I've studied the interfaces you suggested, and here are my observations. Please correct me if I'm wrong.
<perl_matcher> is a collection of algorithms which sort of hack into the underlying <basic_regex>'s internal data structures and use them to perform matching or whatever they're up to.
Yes, it's responsible for the actual matching.
<basic_regex_creator> is a "syntax features to internals" converter which is called directly by the parser. In theory, implementing it should be the better way to initialize customized structures. However, the way it is used is somewhat tricky: it fills not its own data structures, but structures of the class that called the parser itself---the <basic_regex_implementation>. So this one would need reimplementing, too.
Now for the real problem. Both <perl_matcher> and <basic_regex_creator> deal with the already compiled state machine or its elements. The first one works directly with the regex internals, the second one gets <append_state> and similar calls from the parser. The trouble is, some of my algorithms' calculations have to be performed directly on the expression tree, the compiled state machine won't help. Is it possible to restore the tree from the information provided by the library? That is, given the regex "((?:a|b)*?)(b+)", end up with an object like
new cat( new match( new kleene_lazy( new alt( new charset( "a" ), new charset( "b" ) ) ) ), new match( new repeat( new charset( "b" ) ) ) )
I see what you mean, no, there never is a parse tree like that: it's never been necessary (until now obviously).
And now for something completely different.
The following program outputs ' aa', where the first char is \0. If we replace <smatch> by <cmatch>, the output is ok. That holds for the regex5 as well as the regex library in boost 1.31.0. Am I missing something? (MSVC 7.0)
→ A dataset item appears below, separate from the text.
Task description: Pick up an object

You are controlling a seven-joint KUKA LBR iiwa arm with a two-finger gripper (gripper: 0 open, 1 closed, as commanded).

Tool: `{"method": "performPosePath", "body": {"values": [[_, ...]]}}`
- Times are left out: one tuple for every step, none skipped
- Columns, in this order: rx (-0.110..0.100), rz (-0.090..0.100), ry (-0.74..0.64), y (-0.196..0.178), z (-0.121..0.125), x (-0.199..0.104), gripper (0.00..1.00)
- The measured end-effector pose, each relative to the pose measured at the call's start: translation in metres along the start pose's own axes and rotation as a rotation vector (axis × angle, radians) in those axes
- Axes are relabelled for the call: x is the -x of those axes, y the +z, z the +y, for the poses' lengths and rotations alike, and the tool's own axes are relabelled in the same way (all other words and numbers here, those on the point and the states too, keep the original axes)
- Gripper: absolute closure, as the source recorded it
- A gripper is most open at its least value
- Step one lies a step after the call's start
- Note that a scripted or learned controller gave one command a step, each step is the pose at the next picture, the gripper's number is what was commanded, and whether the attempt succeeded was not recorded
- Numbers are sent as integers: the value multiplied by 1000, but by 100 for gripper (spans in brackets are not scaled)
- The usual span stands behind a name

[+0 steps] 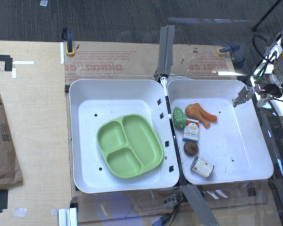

#include <boost/regex.hpp> #include <iostream> main() { boost::smatch m; boost::regex_match( "aaa", m, boost::regex( ".*" ) ); std::cout << m[ 0 ] << "\n"; }
Well smatch is the wrong type to use in this situation: std::string::const_iterator and const char* are not the same type, you should be using match_results<const char*> in this case, which is the same type as typedef cmatch (I hope that makes sense). For conforming compilers, the code you posted does not compile (which is the correct behaviour): but some workarounds for bugs present in VC6 and VC7 cause a temporary string to be created in this case, and the call to go through an overload that ideally would not have been found - so the iterators you get back are iterators into a string that's already been destroyed. John.